HOW TO COMPLETE THIS TASK:
Scan the data that follows and count the lines with the string "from"; answer with the count alone.

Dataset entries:

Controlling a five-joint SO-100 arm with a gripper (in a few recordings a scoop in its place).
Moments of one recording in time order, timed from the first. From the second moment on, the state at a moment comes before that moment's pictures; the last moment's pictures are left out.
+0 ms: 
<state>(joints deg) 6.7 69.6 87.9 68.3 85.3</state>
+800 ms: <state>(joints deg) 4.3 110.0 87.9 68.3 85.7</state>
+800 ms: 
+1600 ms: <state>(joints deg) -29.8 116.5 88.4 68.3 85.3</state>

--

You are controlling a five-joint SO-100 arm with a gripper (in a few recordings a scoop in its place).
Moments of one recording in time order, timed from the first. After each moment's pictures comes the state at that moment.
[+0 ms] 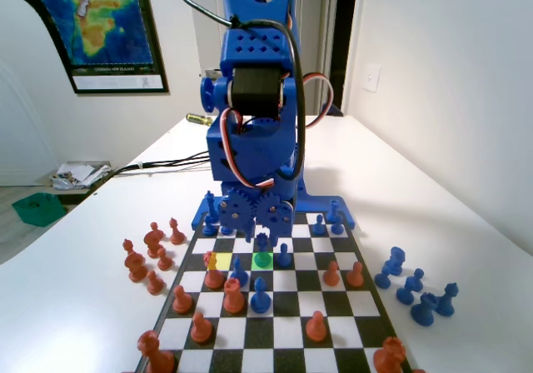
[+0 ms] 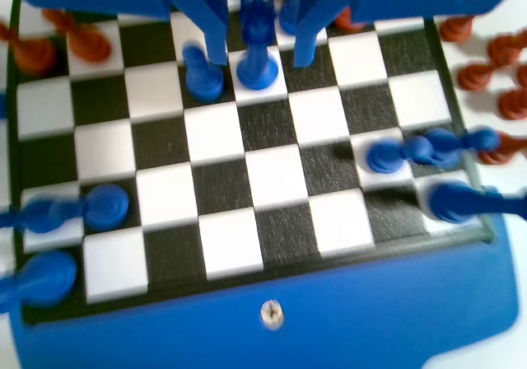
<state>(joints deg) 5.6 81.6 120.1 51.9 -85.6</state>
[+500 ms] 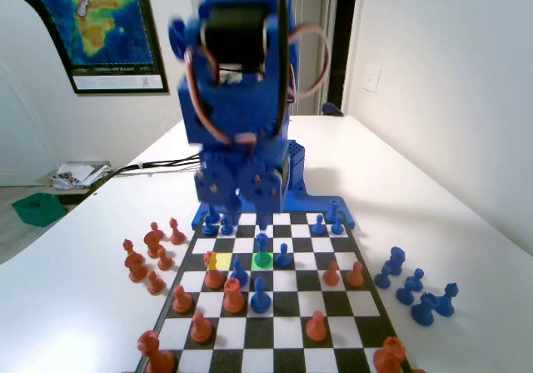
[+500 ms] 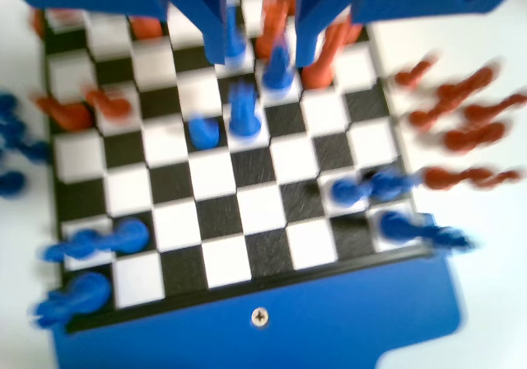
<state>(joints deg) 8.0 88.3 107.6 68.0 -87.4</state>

FINISHED EXERCISE:
2